# Tsunami no Índico (26 de Dezembro de 2004)



## Gerofil (24 Dez 2011 às 01:25)

*Rapariga desaparecida no tsunami indonésio reencontra família sete anos depois*

Uma rapariga indonésia reencontrou a sua família sete anos após o tsunami que em 2004 varreu a região e causou a morte a mais de 230 mil pessoas. Durante a separação, Meci Yulanda foi obrigada a pedir esmola nas ruas por uma mulher que a acolheu. O reencontro concretizou-se na cidade de Meulaboh, na província de Aceh, na Indonésia, uma das mais afectadas pelo tsunami que varreu o sudeste asiático a 26 de Dezembro de 2004. Só na província morreram cerca de 168 mil pessoas.
Na altura, Meci Yulanda foi arrastada pelas águas para o Oceano Índico, tal como dezenas de milhares de pessoas na região. Sobrevivendo ao desastre natural, a rapariga foi acolhida por uma viúva que, em troca, a tinha obrigado até esta semana a pedir esmola nas ruas de uma área mais remota e pobre do arquipélago.

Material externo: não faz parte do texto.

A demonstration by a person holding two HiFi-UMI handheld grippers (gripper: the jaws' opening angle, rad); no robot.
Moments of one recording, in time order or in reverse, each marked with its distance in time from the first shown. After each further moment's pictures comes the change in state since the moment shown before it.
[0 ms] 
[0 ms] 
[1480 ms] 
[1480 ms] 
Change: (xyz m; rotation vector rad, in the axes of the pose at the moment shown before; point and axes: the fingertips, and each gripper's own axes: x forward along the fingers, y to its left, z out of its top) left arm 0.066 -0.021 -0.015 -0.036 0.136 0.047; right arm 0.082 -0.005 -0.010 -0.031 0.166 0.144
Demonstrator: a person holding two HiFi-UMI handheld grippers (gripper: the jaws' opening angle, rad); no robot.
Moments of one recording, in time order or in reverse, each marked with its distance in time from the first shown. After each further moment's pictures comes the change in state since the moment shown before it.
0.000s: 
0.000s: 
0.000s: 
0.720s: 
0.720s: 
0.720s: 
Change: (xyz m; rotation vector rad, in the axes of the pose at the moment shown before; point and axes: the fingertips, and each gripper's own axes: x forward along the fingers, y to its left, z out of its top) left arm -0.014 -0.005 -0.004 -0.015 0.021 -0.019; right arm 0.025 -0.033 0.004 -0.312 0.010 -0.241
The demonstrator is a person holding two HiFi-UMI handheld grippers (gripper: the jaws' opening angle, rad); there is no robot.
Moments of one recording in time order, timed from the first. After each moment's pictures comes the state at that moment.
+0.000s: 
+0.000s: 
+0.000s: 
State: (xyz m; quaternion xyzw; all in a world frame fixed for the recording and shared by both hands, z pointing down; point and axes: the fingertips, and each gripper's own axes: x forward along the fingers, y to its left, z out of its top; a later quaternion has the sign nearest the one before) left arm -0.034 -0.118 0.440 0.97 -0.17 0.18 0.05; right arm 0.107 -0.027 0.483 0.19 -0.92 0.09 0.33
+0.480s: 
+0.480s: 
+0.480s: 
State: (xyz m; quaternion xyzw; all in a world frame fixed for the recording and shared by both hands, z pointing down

Mas aos 14 anos, e após sete de separação, Yulanda foi libertada pela mulher e decidiu procurar os seus familiares. Tomada a decisão, a rapariga convenceu um taxista a levá-la até Meulaboh, cidade situada perto da sua aldeia natal onde, de acordo com a BBC, terá perguntado num café pelo seu avô, único nome do qual se recordava.
Algumas pessoas que estavam no café conheciam o homem, um conhecido líder religioso da na região, coincidência que proporcionou um reencontro da rapariga com a sua família. A sua mãe, Yusnidar, não teve dúvidas em reconhecer a sua filha face «às marcas de nascença da sua barriga e à cicatriz que tinha na cara», escreve o Daily Telegraph.
Apesar do feliz reencontro, o a irmã mais velha de Meci Yulanda permanece desaparecida desde o tsunami, sendo incerto se terá morrido no desastre natural ou se, à semelhança de Yulunda, está ao abrigo de outra família indonésia.

Fonte: Jornal SOL


----------